Output the full listing that appears below, exactly as it is presented.

Top of Provided data

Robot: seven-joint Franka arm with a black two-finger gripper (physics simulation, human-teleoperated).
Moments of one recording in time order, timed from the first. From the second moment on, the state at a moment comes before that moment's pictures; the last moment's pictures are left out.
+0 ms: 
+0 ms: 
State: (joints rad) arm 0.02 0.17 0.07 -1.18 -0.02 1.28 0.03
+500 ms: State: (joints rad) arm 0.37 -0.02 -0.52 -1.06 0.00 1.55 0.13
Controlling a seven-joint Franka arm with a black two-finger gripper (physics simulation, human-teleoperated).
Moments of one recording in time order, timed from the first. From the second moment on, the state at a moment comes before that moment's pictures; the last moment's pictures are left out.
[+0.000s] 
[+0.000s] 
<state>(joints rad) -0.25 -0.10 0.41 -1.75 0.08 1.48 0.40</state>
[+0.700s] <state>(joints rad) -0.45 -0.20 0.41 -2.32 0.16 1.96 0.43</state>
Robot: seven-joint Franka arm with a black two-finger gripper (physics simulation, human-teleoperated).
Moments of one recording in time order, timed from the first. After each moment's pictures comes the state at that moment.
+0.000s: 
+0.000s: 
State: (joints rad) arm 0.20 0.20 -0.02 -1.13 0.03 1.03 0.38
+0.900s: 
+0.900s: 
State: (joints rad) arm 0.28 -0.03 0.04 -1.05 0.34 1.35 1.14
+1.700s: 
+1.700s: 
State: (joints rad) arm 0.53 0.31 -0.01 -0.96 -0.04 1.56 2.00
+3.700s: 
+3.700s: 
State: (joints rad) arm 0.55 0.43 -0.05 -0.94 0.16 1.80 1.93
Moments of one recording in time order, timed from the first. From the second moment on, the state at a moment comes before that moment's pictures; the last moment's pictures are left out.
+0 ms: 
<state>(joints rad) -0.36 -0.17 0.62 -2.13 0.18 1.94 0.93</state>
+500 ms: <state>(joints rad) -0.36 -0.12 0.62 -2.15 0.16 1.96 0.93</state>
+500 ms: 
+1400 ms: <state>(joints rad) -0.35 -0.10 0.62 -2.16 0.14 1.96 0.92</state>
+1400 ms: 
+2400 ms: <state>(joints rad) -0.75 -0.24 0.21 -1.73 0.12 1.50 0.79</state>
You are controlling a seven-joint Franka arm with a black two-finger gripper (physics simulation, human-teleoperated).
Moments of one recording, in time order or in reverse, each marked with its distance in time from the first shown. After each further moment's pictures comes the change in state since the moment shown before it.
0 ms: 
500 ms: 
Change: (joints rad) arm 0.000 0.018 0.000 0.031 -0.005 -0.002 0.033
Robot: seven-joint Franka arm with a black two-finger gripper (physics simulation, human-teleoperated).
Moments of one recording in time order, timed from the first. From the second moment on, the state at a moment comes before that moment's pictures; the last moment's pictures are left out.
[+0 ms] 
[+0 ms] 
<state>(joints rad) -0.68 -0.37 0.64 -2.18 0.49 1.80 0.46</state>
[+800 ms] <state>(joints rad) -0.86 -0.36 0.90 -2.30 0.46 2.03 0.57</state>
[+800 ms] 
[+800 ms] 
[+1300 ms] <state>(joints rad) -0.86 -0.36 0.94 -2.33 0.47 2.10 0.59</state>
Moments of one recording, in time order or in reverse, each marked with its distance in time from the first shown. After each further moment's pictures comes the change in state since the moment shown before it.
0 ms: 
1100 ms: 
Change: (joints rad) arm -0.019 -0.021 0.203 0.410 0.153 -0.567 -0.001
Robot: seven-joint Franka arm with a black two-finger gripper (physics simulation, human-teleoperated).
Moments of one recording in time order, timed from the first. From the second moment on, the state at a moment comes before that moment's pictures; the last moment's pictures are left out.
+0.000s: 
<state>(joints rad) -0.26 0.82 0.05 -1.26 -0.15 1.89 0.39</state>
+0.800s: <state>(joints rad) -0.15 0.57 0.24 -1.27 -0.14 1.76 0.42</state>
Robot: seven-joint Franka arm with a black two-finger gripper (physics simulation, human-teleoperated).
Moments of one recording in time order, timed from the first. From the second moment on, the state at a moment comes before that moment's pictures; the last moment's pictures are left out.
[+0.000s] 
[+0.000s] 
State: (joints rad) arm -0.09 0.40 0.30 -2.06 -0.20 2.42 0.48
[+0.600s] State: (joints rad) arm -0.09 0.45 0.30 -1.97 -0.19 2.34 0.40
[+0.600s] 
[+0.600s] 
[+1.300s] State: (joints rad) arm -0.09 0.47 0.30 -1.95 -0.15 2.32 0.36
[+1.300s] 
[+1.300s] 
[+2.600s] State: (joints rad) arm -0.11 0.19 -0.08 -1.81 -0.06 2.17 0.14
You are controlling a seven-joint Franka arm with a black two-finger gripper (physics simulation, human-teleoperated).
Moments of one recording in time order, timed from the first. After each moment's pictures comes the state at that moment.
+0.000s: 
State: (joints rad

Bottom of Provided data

Result -
Robot: seven-joint Franka arm with a black two-finger gripper (physics simulation, human-teleoperated).
Moments of one recording in time order, timed from the first. From the second moment on, the state at a moment comes before that moment's pictures; the last moment's pictures are left out.
+0 ms: 
+0 ms: 
State: (joints rad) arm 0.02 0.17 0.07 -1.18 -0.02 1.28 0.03
+500 ms: State: (joints rad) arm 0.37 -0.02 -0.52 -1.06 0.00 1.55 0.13
Controlling a seven-joint Franka arm with a black two-finger gripper (physics simulation, human-teleoperated).
Moments of one recording in time order, timed from the first. From the second moment on, the state at a moment comes before that moment's pictures; the last moment's pictures are left out.
[+0.000s] 
[+0.000s] 
<state>(joints rad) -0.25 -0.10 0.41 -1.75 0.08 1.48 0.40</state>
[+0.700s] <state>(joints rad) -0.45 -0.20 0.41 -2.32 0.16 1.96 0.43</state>
Robot: seven-joint Franka arm with a black two-finger gripper (physics simulation, human-teleoperated).
Moments of one recording in time order, timed from the first. After each moment's pictures comes the state at that moment.
+0.000s: 
+0.000s: 
State: (joints rad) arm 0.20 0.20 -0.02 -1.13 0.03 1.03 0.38
+0.900s: 
+0.900s: 
State: (joints rad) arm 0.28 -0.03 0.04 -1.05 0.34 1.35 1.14
+1.700s: 
+1.700s: 
State: (joints rad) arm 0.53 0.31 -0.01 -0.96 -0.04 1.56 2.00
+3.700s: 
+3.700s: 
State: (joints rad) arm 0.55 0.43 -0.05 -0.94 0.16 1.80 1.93
Moments of one recording in time order, timed from the first. From the second moment on, the state at a moment comes before that moment's pictures; the last moment's pictures are left out.
+0 ms: 
<state>(joints rad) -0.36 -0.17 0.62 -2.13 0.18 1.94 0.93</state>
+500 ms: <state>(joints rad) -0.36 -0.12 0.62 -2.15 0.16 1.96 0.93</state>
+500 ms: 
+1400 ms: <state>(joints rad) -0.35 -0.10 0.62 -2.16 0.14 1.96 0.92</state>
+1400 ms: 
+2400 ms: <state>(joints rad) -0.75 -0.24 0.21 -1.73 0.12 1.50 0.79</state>
You are controlling a seven-joint Franka arm with a black two-finger gripper (physics simulation, human-teleoperated).
Moments of one recording, in time order or in reverse, each marked with its distance in time from the first shown. After each further moment's pictures comes the change in state since the moment shown before it.
0 ms: 
500 ms: 
Change: (joints rad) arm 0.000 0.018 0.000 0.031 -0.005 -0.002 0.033
Robot: seven-joint Franka arm with a black two-finger gripper (physics simulation, human-teleoperated).
Moments of one recording in time order, timed from the first. From the second moment on, the state at a moment comes before that moment's pictures; the last moment's pictures are left out.
[+0 ms] 
[+0 ms] 
<state>(joints rad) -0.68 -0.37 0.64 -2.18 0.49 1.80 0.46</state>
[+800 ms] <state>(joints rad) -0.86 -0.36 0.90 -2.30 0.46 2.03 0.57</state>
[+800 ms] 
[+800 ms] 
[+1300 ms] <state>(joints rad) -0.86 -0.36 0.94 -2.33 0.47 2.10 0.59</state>
Moments of one recording, in time order or in reverse, each marked with its distance in time from the first shown. After each further moment's pictures comes the change in state since the moment shown before it.
0 ms: 
1100 ms: 
Change: (joints rad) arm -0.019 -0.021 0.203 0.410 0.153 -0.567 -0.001
Robot: seven-joint Franka arm with a black two-finger gripper (physics simulation, human-teleoperated).
Moments of one recording in time order, timed from the first. From the second moment on, the state at a moment comes before that moment's pictures; the last moment's pictures are left out.
+0.000s: 
<state>(joints rad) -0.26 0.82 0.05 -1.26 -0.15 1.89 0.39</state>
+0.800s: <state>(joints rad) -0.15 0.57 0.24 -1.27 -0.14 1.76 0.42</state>
Robot: seven-joint Franka arm with a black two-finger gripper (physics simulation, human-teleoperated).
Moments of one recording in time order, timed from the first. From the second moment on, the state at a moment comes before that moment's pictures; the last moment's pictures are left out.
[+0.000s] 
[+0.000s] 
State: (joints rad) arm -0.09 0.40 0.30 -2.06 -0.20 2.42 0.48
[+0.600s] State: (joints rad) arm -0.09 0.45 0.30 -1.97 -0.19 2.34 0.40
[+0.600s] 
[+0.600s] 
[+1.300s] State: (joints rad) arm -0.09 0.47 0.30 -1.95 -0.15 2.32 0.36
[+1.300s] 
[+1.300s] 
[+2.600s] State: (joints rad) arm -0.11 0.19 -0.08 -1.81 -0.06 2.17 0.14
You are controlling a seven-joint Franka arm with a black two-finger gripper (physics simulation, human-teleoperated).
Moments of one recording in time order, timed from the first. After each moment's pictures comes the state at that moment.
+0.000s: 
State: (joints rad

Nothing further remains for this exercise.